High Availability Solutions for Databases? 83
An anonymous reader asks: "What would be the best high availability solution for databases? I don't have enough money to afford Oracle RAC or any architecture that require an expensive SAN. What about open source solutions? MySQL cluster seems to be more master/slave and you can lose data when the master dies. What about this Sequoia project that seems good for PostgreSQL and other databases? Has anyone tried it? What HA solution do you use for your database?"
Whatever else they tell you (Score:2, Insightful)
What are you doing? It's important. (Score:5, Insightful)
For example, we run a site with data from a thousand odd different data sources, with each source getting updated every hour or so. We do it by parsing the data into static pages. We we receive a datum, we rebuild the pages that depend on it.
We have another site that runs off an Oracle db. the static page site runs about 90x faster, and is basically in memory (disk access is nil.) Now take into account that we can (and do) replicate the static page solution with zero load, we get to a solution that is literally 900x faster.
Now folks are thinking 'oh, the horror!' well... tough! There is no substitute for thinking about your data, and how it flows. A DB is not a given, but a (potentially wrong) answer to a question after you have done some analysis.

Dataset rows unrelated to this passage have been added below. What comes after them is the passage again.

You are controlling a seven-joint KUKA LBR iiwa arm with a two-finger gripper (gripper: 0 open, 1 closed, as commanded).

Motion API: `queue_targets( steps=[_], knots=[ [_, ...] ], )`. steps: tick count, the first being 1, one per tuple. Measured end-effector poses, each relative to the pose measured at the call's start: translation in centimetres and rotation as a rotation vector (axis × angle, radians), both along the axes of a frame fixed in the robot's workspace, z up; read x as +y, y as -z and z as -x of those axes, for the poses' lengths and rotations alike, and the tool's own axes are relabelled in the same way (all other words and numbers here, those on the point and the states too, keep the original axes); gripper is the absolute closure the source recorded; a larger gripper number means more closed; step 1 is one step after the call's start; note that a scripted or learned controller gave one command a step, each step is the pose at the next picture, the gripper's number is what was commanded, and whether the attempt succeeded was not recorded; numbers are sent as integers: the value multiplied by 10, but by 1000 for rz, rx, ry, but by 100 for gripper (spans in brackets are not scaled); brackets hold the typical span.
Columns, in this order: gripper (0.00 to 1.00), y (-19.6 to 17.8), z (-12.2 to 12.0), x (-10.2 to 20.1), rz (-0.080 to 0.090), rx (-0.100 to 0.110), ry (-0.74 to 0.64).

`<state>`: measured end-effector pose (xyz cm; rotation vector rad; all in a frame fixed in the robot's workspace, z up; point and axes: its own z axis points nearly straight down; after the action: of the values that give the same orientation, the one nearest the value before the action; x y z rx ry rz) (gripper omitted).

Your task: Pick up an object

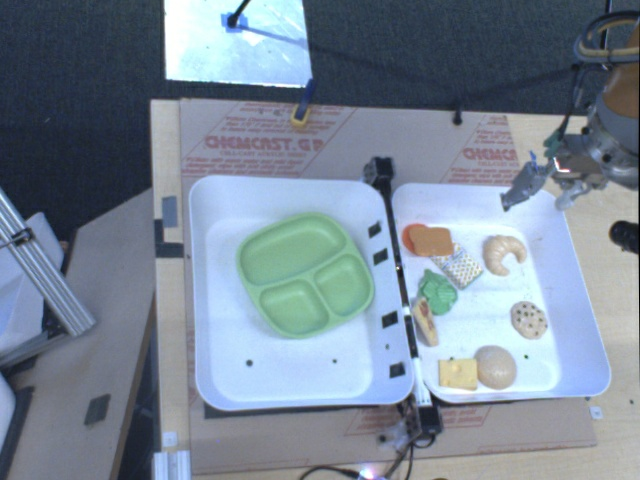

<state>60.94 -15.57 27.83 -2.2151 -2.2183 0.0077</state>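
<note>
The right bin (570,258) holds several toy foods: an orange slice of bread (430,240), a checkered packet (461,267), a croissant (504,253), a green broccoli piece (438,292), a hot dog (426,321), a cookie (529,319), a cheese wedge (458,373) and a tan bun (495,366). My gripper (545,190) hangs over the bin's far right corner, above and to the right of the croissant. Its fingers are spread open with nothing between them.
A green divided plate (303,274) lies in the left bin (215,268). A black divider (395,278) with clips runs between the bins. A shiny sheet (238,28) lies beyond the bench, and a metal frame (35,268) stands at the left.
</note>
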Motion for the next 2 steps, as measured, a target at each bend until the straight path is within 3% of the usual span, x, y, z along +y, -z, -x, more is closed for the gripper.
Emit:
queue_targets(
  steps=[1, 2],
  knots=[
    [0, -6, -2, 0, 2, -10, -2],
    [0, 38, -1, -6, 2, -7, 0]
  ],
)
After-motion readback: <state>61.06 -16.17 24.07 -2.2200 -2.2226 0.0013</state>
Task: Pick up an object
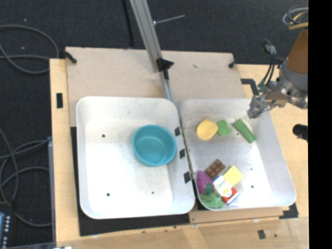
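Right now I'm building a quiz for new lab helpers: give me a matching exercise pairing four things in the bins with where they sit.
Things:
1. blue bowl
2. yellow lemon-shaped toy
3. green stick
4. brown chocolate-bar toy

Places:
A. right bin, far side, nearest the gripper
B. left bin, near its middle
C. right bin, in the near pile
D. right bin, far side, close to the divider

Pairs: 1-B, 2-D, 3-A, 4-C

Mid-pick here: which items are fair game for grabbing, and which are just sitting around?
In play:
gripper
green block
yellow lemon
chocolate bar
corner pile

Lying about:
blue bowl
metal pole
cables
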Controlling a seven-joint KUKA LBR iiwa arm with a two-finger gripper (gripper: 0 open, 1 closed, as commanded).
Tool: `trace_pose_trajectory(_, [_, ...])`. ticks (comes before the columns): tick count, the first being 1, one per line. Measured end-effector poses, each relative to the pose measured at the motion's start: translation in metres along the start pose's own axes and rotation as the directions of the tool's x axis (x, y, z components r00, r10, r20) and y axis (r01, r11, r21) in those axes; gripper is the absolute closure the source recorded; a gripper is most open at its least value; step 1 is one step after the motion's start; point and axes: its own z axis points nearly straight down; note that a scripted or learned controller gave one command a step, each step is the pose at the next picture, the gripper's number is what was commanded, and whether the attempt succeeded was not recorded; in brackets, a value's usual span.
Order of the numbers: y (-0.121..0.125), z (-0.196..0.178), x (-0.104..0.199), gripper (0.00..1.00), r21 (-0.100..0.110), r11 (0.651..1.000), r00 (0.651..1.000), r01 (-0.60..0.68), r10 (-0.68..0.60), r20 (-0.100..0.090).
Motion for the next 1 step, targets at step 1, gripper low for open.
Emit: trace_pose_trajectory(1, [-0.0026, 0.0047, 0.0430, 1.00, 0.004, 1.000, 1.000, 0.003, -0.003, 0.000])
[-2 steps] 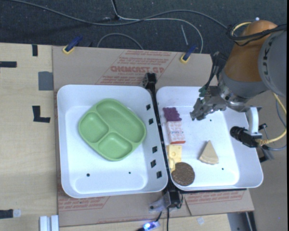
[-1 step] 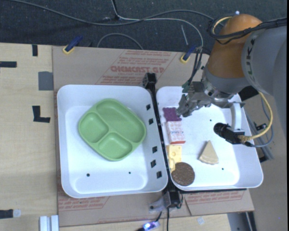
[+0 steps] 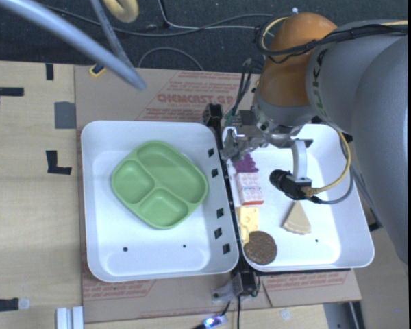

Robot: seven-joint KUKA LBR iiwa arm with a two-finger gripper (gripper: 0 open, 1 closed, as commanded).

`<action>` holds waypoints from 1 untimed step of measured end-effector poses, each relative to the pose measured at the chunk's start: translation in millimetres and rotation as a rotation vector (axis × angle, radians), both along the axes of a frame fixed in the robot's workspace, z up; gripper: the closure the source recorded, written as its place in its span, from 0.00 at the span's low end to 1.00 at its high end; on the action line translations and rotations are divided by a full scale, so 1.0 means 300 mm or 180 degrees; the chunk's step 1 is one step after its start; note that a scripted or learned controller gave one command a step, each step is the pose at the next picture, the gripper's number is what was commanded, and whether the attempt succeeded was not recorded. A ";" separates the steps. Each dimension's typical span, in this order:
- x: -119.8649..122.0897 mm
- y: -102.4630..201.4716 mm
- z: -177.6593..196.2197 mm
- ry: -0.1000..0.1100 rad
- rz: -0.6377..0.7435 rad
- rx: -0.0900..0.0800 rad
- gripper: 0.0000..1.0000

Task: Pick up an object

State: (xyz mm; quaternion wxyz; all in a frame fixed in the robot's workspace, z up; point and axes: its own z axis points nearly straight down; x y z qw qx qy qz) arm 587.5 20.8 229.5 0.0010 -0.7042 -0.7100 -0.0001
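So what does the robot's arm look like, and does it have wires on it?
The arm is big, round and smooth grey, with a shiny orange band above the wrist. Yellow and black cables loop around the wrist. The gripper is a cluster of silver and black metal parts.

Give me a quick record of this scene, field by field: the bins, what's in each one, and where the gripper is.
left bin: holds a green divided plate
right bin: holds a purple item, a pink-and-white packet, a yellow block, a brown round cookie and a tan wedge
item layout: four lie in a row along the right bin's left wall; the wedge lies apart, nearer the middle
gripper: over the far left corner of the right bin, just above the purple item
held object: none visible
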 end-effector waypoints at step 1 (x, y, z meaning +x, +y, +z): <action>0.010 0.174 0.025 -0.0001 -0.0003 0.0001 1.00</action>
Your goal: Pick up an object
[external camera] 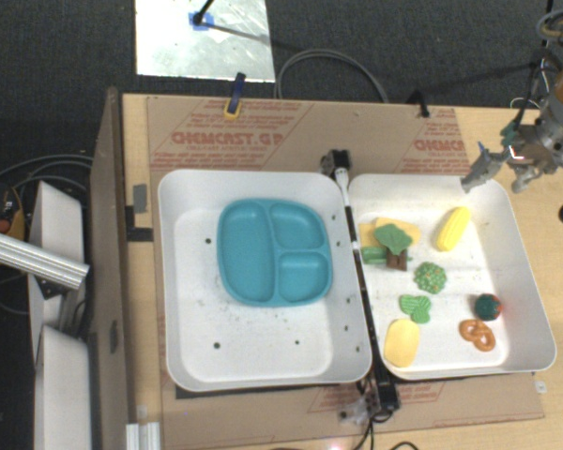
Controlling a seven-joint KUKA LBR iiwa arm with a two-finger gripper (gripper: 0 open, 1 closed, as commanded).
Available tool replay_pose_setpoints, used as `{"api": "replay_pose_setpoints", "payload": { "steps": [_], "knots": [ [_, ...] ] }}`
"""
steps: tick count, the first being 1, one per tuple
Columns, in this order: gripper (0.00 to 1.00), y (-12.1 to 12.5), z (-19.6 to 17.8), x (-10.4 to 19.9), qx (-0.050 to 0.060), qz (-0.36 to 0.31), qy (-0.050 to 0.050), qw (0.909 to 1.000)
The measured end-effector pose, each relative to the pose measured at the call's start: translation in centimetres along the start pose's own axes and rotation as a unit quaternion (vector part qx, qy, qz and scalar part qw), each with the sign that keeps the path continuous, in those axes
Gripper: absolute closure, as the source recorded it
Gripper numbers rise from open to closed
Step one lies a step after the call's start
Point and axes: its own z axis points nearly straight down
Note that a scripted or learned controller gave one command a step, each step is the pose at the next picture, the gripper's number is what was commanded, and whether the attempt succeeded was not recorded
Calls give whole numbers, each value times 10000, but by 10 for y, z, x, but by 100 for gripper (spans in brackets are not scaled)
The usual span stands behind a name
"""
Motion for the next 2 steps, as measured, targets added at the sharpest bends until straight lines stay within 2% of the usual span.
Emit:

speaking from experience (Score:2, Insightful)
*sob*
Re:speaking from experience (Score:3, Insightful)
case in point:
We started off with HA, figured out how to go to cloned configuration: two servers, two RAIDS, no SPoF, right? We had some LAN issues which caused traffic storms, there was a bug in the controller logic, so both RAIDS crashed simultaneously. We fixed it by using another brand of RAID for one of the units. Those servers have not crashed since...
If you do the accounting, the biggest cause of lack of availability with HA sites is number 18, 18 inches in front of the keyboard. That's not because people are less skilled than before, it is because we have eliminated all the hardware issues, the stuff you don't automate is all the stuff that is too complicated to automate, so only human error in making complicated changes remains. So every down time, there is usually an analyst looking sheepish, but it is usually not his/her fault. The process had some failing in it, and you have to fix the process. It's a lot like I hear airliner crash investigations are like. Find out what happenned, fix the process, so that it doesn't happen again.
You hone it over years, and every failure or even glitch is precious. Study it.